Ho ripreso mercoledì io, a correre, dopo quasi un anno di zero sport. Dopo mezzo kilometro stavo andando in affanno, e le gambe un po’ cedevano. Ma non ho mollato. Hai descritto benissimo quel momento in cui ti sembra di morire, e non succede. Sono pochi i metri in cui ci si sente così, basta non mollare, insistere, e poi passa, e si prende il ritmo, e si riesce a concludere il giro che ci si era prefissato.
Per due giorni poi ho avuto dolori ovunque, dalla vita in giù. Fianchi, anche, ogni muscolo delle gambe…Poi passa, e sembra una magia come il dolore fisico giorno dopo giorno si senta sempre meno.
Questa settimana ritenterò. Sempre lo stesso giro, e spero di sentire quel momento che mi avvicina al morire, ogni volta qualche metro più in là. (Anche vicino a casa mia ci sono delle colline, ma il giro diventa parecchio più lungo: ho bisogno di allenamento).
Dovrei essere costante però. E non è una qualità che mi appartiene. E so giustificarmi benissimo ogni volta che mi manca la voglia, e la pigrizia mi assale.
Ps. Pensavo dovessi comperare il lettore MP3, ma il cellulare economico mi sembra migliore per i tuoi appunti!
Luglio 5th, 2009 at 13:11
@Emanuela Ora ho anche il lettore mp3 nuovo che non è quello di cui parlavo ieri mattina perché l’ho sostituito con un altro che sulla carta è migliore: made in china, ma designed altrove, forse in Olanda. Ho speso qualche euro di più, ma l’altro non andava come il negoziante aveva promesso. Strano, però, che mi è quasi costato meno il telefono cellulare che il lettore mp3: con le cose indispensabili riescono sempre a mettercelo in c*lo! (Che volgarità.) È che per me la musica, nella mia quieta solitudine e socializzazione selettiva, è una componente fondamentale e non potevo aspettare sei, sette mesi come ho fatto con il telefono che mi facevo prestare qua e là per esser ancora “presente”. Corro? Per un attimo volevo gettarmi in quella vasca vuota, steso, rimanerci: che senso avrebbe avuto? Mi stanco. Allora buone corse a te per le zone industriali e fai qualche foto così confrontiamo.
Luglio 5th, 2009 at 16:42
Anche per me la musica non deve mancare mai.
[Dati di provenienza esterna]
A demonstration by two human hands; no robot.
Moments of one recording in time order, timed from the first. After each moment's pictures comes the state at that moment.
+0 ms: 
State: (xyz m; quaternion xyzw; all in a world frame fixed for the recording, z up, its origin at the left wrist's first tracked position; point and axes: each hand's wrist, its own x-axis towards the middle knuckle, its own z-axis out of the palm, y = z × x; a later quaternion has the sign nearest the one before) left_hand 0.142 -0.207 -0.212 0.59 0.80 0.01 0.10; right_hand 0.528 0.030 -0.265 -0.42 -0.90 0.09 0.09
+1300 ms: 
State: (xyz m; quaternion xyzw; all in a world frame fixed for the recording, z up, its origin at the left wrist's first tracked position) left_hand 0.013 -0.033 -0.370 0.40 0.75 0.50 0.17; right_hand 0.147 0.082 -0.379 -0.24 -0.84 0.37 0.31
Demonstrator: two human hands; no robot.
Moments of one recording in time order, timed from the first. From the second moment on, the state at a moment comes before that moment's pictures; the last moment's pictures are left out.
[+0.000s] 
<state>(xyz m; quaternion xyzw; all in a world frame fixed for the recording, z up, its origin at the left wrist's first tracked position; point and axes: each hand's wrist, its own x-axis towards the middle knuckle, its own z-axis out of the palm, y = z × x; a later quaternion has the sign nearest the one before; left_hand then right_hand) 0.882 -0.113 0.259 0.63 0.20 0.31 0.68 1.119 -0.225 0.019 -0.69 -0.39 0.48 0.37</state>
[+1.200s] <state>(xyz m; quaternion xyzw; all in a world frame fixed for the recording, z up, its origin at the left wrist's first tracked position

In realtà il lettore MP3 lo uso meno del previsto: quando corro (e vediamo se riesco a mantenere i buoni propositi), e quando prendo il sole in giardino, mentre leggo. Quando sono in vacanza (e spero che Agosto arrivi in fretta), e quelle rarissime volte che mi sposto in treno, o devo prendere un aereo.
Le otto ore al lavoro senza musica sono una sofferenza.
E adoro ascoltare musica in macchina: a volte mi capita di allungare il tragitto solo per ascoltare un pezzo in più.
Non so se mi verrà da fare qualche foto, quando vado a correre: a me non mi si presentano quelle file di vasche, quei campi colorati…quì c’è tanto asfalto, tanto grigio, cappannoni vetrati, e cartelli stradali.
Luglio 5th, 2009 at 20:13
@Emanuela È bello anche fotografare i quartieri industriali (esempio).
Luglio 5th, 2009 at 20:53
Sì, ma tu sei tu (bravo, o “capace” come preferisci).
Mh. Proverò. (Forse)
Luglio 5th, 2009 at 21:21
@Emanuela Ma dove sono bravo? Non dire sciocchezze!
Luglio 5th, 2009 at 21:44
Beh, uff. Io sono piccola e inesperta. E per ME, tu sei bravo.